La néovascularisation irienne peut survenir très rapidement, en quelques jours ou quelques semaines après une OVCR ischémique, et aboutir à un GNV dès le troisième mois (on parle classiquement de « glaucome du 100ème jour »). Cette évolution spontanée rapide

La néovascularisation pré-rétinienne et /ou pré-papillaire est retrouvée dans 25% des cas d’OVCR ischémique ; son mécanisme d’apparition est similaire à celui de la rétinopathie diabétique proliférante ; elle peut se compliquer d’hémorragie intravitréenne, responsable d’une baisse d’acuité visuelle brutale.

B/OBVR

1. Évolution favorable

Dans la majorité des cas, l’évolution est spontanément favorable, par reperméabilisation de la veine rétinienne ou par développement d’une circulation de suppléance, permettant le drainage du territoire de l’OBVR par une veine rétinienne de voisinage.

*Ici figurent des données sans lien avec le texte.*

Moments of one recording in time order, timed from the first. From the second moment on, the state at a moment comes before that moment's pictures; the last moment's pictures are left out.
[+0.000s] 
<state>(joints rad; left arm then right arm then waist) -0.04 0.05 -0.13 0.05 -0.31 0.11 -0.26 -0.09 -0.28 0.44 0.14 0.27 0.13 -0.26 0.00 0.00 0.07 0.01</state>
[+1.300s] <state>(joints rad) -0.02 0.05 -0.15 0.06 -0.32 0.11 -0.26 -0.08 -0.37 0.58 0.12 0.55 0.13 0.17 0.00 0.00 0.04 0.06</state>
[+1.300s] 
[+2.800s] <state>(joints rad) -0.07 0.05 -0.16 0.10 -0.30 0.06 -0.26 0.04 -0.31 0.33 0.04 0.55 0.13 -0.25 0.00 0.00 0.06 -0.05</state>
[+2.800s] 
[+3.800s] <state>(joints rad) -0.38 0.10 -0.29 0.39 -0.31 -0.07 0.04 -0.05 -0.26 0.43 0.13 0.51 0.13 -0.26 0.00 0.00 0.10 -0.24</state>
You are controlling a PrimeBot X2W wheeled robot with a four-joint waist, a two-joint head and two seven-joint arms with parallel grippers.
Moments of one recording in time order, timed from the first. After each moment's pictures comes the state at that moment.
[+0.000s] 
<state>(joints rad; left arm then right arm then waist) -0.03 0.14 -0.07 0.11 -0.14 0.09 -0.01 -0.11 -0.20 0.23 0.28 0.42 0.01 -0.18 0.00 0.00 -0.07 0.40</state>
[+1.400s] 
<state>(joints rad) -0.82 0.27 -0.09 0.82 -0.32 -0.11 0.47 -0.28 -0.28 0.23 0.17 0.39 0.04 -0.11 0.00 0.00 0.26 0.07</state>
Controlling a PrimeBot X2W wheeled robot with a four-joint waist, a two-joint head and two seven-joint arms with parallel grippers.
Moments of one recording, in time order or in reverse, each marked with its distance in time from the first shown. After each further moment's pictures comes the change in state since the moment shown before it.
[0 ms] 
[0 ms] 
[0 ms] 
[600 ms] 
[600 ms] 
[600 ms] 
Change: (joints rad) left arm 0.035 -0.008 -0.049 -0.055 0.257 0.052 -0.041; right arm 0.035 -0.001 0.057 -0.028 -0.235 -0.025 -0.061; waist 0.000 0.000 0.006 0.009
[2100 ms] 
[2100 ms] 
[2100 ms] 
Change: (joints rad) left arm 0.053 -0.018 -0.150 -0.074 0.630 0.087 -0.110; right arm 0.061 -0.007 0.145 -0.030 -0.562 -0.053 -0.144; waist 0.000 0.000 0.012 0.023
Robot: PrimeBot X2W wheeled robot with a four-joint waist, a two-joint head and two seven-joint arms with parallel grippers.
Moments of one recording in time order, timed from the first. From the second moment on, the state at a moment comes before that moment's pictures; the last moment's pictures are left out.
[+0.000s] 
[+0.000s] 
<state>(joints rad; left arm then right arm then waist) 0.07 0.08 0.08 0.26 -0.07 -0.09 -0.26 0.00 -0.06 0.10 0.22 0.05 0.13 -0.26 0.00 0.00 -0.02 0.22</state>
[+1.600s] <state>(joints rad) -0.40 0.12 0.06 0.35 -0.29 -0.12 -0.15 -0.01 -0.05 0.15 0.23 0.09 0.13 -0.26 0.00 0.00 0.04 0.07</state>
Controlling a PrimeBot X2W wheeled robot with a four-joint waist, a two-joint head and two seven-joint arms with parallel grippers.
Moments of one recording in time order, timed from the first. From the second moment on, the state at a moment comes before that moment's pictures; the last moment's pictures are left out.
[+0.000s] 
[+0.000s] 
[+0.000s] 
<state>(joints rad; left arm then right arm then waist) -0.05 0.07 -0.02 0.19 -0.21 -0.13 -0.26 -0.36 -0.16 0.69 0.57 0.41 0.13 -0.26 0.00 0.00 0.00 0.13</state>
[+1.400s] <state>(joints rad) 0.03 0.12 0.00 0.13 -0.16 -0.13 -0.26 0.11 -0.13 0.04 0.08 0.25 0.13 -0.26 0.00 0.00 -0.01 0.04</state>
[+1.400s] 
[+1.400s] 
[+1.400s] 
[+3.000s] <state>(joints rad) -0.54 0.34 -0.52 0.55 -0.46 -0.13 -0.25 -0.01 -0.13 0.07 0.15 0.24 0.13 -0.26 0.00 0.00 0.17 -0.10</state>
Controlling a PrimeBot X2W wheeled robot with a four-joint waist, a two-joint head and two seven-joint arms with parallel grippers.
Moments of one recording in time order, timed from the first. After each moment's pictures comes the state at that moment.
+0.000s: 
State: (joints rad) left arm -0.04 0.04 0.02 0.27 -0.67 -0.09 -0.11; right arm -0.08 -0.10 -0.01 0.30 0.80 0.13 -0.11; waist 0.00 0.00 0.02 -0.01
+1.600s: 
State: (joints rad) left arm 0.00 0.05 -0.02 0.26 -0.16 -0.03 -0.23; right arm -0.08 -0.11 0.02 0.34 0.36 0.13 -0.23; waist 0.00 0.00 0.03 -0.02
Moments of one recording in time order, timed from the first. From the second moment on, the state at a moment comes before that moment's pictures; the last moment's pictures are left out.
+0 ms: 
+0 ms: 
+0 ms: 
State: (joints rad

2. Évolution défavorable L'évolution peut être défavorable :

● soit du fait d’une maculopathie ischémique au cours d’une forme ischémique intéressant la macula,

● soit du fait d’un œdème maculaire persistant de la même façon que dans les OVCR, mais moins sévère car sectoriel, limité au territoire maculaire intéressé par l’occlusion veineuse,

● soit du fait de néovaisseaux pré-rétiniens secondaires à une forme ischémique suffisamment étendue ; les néovaisseaux pré-rétiniens peuvent entraîner la survenue d’une hémorragie du vitré, responsable d’une baisse d’acuité visuelle brutale dans les mois suivant la survenue de l’occlusion.